Among the records below, find each line bearing the word "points" and copy it.
-------- Study material --------
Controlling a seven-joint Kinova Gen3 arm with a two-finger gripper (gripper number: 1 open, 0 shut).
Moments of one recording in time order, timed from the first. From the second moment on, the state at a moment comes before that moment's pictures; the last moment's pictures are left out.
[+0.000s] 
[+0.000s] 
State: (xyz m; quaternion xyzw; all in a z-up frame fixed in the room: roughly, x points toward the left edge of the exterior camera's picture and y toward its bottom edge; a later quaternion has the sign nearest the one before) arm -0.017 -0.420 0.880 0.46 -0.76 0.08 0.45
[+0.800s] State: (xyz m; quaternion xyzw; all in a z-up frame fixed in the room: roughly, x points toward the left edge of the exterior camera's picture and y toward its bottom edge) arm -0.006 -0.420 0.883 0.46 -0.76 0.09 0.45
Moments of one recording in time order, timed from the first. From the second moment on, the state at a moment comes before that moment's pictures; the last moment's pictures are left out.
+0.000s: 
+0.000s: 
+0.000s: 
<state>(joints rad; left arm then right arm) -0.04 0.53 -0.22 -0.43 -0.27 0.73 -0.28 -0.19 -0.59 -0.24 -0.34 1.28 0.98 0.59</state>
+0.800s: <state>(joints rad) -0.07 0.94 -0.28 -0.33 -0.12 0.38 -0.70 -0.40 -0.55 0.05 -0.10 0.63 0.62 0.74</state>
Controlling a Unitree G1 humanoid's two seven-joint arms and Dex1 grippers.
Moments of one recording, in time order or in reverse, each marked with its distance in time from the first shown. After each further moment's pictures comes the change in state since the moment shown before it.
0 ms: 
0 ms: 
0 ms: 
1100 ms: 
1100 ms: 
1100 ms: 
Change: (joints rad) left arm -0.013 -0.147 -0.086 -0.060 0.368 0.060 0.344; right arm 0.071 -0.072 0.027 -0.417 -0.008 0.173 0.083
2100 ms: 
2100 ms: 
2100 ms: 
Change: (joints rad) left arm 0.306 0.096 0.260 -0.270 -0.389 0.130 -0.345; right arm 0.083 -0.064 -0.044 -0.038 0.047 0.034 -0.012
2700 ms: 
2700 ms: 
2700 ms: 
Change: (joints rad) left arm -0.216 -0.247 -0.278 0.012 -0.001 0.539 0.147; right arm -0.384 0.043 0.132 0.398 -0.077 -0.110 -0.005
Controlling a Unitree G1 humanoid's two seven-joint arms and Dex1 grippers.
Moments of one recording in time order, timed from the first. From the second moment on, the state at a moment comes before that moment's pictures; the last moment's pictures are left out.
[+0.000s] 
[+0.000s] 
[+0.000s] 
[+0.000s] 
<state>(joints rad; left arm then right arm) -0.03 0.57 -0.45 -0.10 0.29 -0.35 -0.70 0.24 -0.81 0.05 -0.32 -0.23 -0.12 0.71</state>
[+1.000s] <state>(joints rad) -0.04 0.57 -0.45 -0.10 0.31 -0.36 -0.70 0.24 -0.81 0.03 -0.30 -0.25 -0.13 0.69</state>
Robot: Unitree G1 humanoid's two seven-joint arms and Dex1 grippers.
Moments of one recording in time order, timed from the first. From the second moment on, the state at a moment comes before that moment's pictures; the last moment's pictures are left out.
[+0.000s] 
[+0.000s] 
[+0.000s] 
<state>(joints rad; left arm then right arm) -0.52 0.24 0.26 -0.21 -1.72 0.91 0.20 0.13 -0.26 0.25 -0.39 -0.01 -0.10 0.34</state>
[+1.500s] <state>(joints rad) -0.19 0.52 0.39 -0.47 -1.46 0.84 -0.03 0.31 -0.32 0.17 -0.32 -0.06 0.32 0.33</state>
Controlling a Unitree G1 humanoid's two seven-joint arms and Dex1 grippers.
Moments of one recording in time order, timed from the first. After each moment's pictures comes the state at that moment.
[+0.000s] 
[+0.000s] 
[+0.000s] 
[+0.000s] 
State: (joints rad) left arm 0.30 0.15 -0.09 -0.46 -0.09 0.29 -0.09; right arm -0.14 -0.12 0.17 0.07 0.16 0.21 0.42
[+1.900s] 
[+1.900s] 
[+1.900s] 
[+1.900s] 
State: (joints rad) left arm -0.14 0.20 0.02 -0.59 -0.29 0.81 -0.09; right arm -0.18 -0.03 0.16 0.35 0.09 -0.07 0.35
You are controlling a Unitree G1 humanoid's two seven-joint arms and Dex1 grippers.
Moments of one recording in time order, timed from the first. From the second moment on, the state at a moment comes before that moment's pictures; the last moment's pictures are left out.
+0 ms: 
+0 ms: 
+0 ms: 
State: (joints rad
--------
▶ Solution for this problem
State: (xyz m; quaternion xyzw; all in a z-up frame fixed in the room: roughly, x points toward the left edge of the exterior camera's picture and y toward its bottom edge; a later quaternion has the sign nearest the one before) arm -0.017 -0.420 0.880 0.46 -0.76 0.08 0.45
[+0.800s] State: (xyz m; quaternion xyzw; all in a z-up frame fixed in the room: roughly, x points toward the left edge of the exterior camera's picture and y toward its bottom edge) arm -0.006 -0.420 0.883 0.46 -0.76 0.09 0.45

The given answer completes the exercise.